- **Exercise directions**:
In the lines below, find the one that contains "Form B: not" and write it out exactly, along with every line that follows it.

──────── The data

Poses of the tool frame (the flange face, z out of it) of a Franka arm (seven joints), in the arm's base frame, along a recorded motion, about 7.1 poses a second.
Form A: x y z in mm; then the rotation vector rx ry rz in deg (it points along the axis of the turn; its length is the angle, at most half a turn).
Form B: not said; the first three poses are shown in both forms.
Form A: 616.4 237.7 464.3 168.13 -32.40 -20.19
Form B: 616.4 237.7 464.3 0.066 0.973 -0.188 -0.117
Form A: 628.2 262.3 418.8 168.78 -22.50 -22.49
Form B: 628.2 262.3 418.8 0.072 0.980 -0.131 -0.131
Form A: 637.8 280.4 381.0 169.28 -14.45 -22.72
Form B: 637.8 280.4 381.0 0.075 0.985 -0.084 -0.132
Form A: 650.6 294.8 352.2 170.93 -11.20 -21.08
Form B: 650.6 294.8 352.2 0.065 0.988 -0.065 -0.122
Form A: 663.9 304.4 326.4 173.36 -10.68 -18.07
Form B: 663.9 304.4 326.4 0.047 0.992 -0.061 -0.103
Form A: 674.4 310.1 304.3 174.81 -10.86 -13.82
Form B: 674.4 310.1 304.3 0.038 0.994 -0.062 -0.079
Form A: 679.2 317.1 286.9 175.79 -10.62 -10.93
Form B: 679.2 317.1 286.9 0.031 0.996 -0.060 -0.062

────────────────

- **Answer to the problem**:
Form B: not said; the first three poses are shown in both forms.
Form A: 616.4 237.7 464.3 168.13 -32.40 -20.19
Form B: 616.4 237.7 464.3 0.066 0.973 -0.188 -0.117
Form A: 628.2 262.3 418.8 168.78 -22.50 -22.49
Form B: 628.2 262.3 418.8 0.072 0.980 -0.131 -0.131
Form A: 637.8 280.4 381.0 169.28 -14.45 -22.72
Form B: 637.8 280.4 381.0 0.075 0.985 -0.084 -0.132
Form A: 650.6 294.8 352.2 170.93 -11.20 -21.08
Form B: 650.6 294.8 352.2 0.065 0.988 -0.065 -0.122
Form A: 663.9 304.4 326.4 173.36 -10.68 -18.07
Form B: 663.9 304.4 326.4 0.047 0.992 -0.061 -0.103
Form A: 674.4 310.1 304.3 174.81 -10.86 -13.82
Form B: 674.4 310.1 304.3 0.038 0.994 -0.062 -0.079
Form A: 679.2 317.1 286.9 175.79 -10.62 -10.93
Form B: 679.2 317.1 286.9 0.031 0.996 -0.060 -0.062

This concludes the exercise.